* PROBLEM *
Copy the entries word for word. Keep the pictures out.

[Start of section]

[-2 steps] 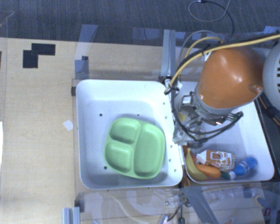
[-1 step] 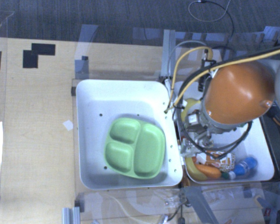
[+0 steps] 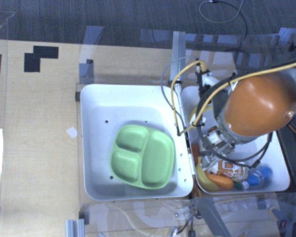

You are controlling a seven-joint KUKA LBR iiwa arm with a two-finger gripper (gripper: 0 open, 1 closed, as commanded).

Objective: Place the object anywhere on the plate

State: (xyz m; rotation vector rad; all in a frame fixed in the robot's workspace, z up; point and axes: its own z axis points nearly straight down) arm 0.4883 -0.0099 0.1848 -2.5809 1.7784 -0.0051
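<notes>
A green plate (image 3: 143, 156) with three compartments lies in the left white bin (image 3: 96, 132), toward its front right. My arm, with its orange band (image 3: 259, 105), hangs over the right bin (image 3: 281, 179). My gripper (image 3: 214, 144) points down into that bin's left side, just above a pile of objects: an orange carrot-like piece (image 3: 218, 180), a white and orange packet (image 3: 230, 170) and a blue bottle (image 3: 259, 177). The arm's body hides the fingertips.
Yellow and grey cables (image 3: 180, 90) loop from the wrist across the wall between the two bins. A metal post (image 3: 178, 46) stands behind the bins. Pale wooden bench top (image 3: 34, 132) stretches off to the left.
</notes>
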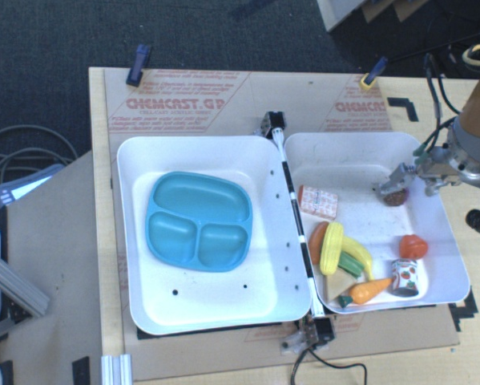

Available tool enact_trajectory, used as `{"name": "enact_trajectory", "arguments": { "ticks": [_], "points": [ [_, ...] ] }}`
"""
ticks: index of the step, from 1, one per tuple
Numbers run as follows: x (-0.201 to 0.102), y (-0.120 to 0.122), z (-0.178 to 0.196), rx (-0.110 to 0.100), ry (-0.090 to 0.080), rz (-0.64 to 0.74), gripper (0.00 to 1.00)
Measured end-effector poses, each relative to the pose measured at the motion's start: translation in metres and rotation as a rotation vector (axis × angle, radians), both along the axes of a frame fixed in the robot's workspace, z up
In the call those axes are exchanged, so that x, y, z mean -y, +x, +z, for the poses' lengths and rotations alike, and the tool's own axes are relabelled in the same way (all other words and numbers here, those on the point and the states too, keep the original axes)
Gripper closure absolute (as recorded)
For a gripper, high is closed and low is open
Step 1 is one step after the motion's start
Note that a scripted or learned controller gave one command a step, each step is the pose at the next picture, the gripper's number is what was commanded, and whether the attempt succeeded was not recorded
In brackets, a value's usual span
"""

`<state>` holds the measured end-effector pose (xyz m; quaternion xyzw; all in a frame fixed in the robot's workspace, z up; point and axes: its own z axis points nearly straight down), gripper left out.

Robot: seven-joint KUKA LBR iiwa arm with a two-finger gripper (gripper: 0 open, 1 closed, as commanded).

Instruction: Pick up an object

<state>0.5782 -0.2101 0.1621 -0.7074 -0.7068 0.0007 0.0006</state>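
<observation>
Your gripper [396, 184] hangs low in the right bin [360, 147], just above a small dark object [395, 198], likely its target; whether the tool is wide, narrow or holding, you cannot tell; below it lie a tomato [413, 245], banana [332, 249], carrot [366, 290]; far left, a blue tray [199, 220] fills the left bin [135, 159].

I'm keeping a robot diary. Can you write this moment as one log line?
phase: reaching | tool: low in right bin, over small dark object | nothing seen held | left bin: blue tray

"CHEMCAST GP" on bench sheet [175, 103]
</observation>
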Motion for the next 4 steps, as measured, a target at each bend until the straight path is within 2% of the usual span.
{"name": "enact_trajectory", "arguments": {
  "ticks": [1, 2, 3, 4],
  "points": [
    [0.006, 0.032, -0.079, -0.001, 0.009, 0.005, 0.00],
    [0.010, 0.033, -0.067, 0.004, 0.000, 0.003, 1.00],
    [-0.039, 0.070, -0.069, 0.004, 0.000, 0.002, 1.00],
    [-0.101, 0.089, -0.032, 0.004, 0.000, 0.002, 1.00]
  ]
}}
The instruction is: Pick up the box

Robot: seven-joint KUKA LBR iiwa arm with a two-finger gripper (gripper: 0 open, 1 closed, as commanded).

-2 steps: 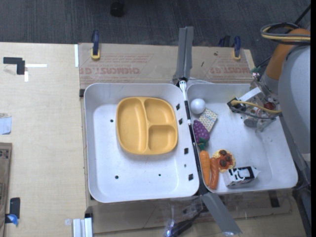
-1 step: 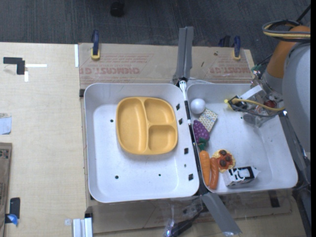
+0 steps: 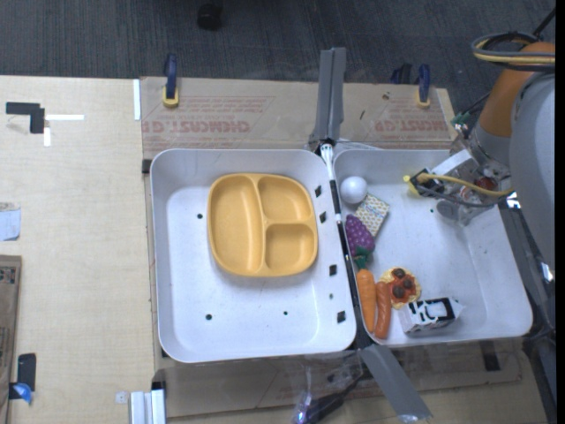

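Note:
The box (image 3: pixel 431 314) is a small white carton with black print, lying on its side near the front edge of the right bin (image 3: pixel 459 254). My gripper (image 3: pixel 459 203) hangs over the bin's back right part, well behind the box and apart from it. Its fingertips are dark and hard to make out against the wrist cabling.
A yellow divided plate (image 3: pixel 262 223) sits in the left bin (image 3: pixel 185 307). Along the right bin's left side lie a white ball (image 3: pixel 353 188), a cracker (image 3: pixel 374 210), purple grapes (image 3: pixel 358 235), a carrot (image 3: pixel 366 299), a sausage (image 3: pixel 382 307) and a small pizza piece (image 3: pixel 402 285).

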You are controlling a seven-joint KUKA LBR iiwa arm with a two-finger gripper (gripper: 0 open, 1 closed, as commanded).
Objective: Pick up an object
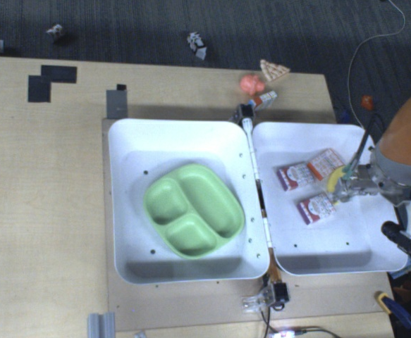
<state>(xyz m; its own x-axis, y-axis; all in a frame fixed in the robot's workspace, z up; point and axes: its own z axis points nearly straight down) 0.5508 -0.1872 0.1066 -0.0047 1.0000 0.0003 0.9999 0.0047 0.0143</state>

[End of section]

* REPLY *
[-2 steps] 
[-1 step] 
[+0 steps] 

You are controlling a seven-joint KUKA LBR iiwa arm with a two-finger gripper (gripper: 0 open, 1 closed, as commanded).

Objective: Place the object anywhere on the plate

State: (xyz m; rotation vector rad; all in a frame fixed in the robot's workspace, z up; point and axes: its own z axis points nearly straight down) arm 0.4883 -0.0099 0.1848 -2.5809 1.7784 -0.0051
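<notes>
A green plate (image 3: 143, 156) with three compartments lies in the left white bin (image 3: 96, 132), toward its front right. My arm, with its orange band (image 3: 259, 105), hangs over the right bin (image 3: 281, 179). My gripper (image 3: 214, 144) points down into that bin's left side, just above a pile of objects: an orange carrot-like piece (image 3: 218, 180), a white and orange packet (image 3: 230, 170) and a blue bottle (image 3: 259, 177). The arm's body hides the fingertips.
Yellow and grey cables (image 3: 180, 90) loop from the wrist across the wall between the two bins. A metal post (image 3: 178, 46) stands behind the bins. Pale wooden bench top (image 3: 34, 132) stretches off to the left.
</notes>
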
Available tool enact_trajectory, used as `{"name": "enact_trajectory", "arguments": { "ticks": [_], "points": [ [_, ...] ] }}`
"""
ticks: index of the step, from 1, one per tuple
Numbers run as follows: x (-0.201 to 0.102), y (-0.120 to 0.122), z (-0.178 to 0.196), rx (-0.110 to 0.100), ry (-0.090 to 0.080), rz (-0.64 to 0.74), gripper (0.00 to 1.00)
Measured end-effector poses, each relative to the pose measured at the motion's start: translation in metres and rotation as a rotation vector (axis × angle, radians), both along the axes of a frame fixed in the robot's workspace, z up
In the call those axes are exchanged, so that x, y, z mean -y, +x, +z, for the poses' lengths and rotations alike, and the tool's own axes are relabelled in the same way (all other words and numbers here, those on the point and the states too, keep the original axes)
Gripper closure absolute (as recorded)
For a gripper, high is closed and low is open
Step 1 is one step after the motion's start
Note that a scripted or learned controller gave one command a step, each step is the pose at the next picture, the gripper's number is what was commanded, and whether the attempt succeeded was not recorded
In brackets, a value's usual span
"""

`<state>` holds the measured end-effector pose (xyz m; quaternion xyzw; all in a frame fixed in the robot's workspace, z up; point and axes: its own z axis points nearly straight down), gripper left out.

Robot: seven-joint KUKA LBR iiwa arm with a two-finger gripper (gripper: 0 open, 1 closed, as commanded).

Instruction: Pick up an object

<state>0.5782 -0.2101 0.1621 -0.7074 -0.7068 0.0007 0.0006</state>
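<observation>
Your gripper [396, 184] hangs low in the right bin [360, 147], just above a small dark object [395, 198], likely its target; whether the tool is wide, narrow or holding, you cannot tell; below it lie a tomato [413, 245], banana [332, 249], carrot [366, 290]; far left, a blue tray [199, 220] fills the left bin [135, 159].

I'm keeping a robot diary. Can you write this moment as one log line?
phase: reaching | tool: low in right bin, over small dark object | nothing seen held | left bin: blue tray

"CHEMCAST GP" on bench sheet [175, 103]
</observation>
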Motion for the next 4 steps, as measured, a target at each bend until the straight path is within 2% of the usual span.
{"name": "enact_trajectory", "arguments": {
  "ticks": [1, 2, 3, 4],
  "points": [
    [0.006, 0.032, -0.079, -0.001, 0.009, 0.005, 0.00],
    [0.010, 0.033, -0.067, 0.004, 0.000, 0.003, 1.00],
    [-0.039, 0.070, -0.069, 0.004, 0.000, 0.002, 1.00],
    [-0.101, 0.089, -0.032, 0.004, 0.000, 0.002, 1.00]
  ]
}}
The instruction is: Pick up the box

Robot: seven-joint KUKA LBR iiwa arm with a two-finger gripper (gripper: 0 open, 1 closed, as commanded).

-2 steps: 
-1 step: 
+0 steps: 

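Note:
The box (image 3: pixel 431 314) is a small white carton with black print, lying on its side near the front edge of the right bin (image 3: pixel 459 254). My gripper (image 3: pixel 459 203) hangs over the bin's back right part, well behind the box and apart from it. Its fingertips are dark and hard to make out against the wrist cabling.
A yellow divided plate (image 3: pixel 262 223) sits in the left bin (image 3: pixel 185 307). Along the right bin's left side lie a white ball (image 3: pixel 353 188), a cracker (image 3: pixel 374 210), purple grapes (image 3: pixel 358 235), a carrot (image 3: pixel 366 299), a sausage (image 3: pixel 382 307) and a small pizza piece (image 3: pixel 402 285).
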
You are controlling a seven-joint KUKA LBR iiwa arm with a two-finger gripper (gripper: 0 open, 1 closed, as commanded).
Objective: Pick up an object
<state>(xyz m; its own x-axis, y-axis; all in a frame fixed in the robot's workspace, z up; point and axes: its own z axis points nearly straight down) 0.5508 -0.1872 0.1066 -0.0047 1.0000 0.0003 0.9999 0.0047 0.0143</state>

Besides this answer, the exercise requires nothing else.